DATASET EXTRACT:
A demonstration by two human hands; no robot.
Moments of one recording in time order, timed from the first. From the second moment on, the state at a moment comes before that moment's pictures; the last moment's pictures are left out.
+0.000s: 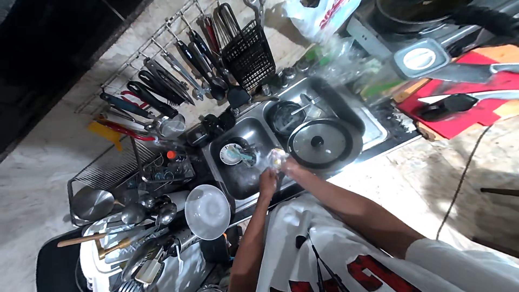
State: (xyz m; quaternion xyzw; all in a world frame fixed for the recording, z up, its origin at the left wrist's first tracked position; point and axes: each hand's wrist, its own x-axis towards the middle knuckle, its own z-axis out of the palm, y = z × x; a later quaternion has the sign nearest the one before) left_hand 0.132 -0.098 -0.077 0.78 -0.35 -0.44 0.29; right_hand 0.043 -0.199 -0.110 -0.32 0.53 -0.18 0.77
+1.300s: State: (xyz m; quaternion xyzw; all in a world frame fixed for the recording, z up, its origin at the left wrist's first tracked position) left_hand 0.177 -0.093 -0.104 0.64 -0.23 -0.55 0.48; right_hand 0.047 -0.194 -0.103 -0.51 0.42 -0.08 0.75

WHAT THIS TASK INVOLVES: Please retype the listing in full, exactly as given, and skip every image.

OUTPUT:
A demonstration by two human hands; no robot.
Moments of one recording in time order, timed from the first. From the second moment on, the state at a moment comes before that moment's pictures; the last moment's pictures are left out.
+0.000s: 
State: (xyz m; quaternion xyzw; all in a world frame fixed for the recording, z up, its origin at the left wrist's first tracked position; point and axes: each hand's wrist, its own x-axis towards the middle knuckle, its own z-axis out of the palm, y = z × x; a later quaternion has the sign nearest the one before) left_hand 0.132 -0.098 -0.077 0.78 -0.35 -0.44 0.29; right_hand 0.043 -0.199 -0.110 -0.32 0.53 -0.18 0.77
+1.300s: State: (xyz m; quaternion xyzw; all in a world frame fixed for the recording, z up, its origin at the left wrist's first tracked position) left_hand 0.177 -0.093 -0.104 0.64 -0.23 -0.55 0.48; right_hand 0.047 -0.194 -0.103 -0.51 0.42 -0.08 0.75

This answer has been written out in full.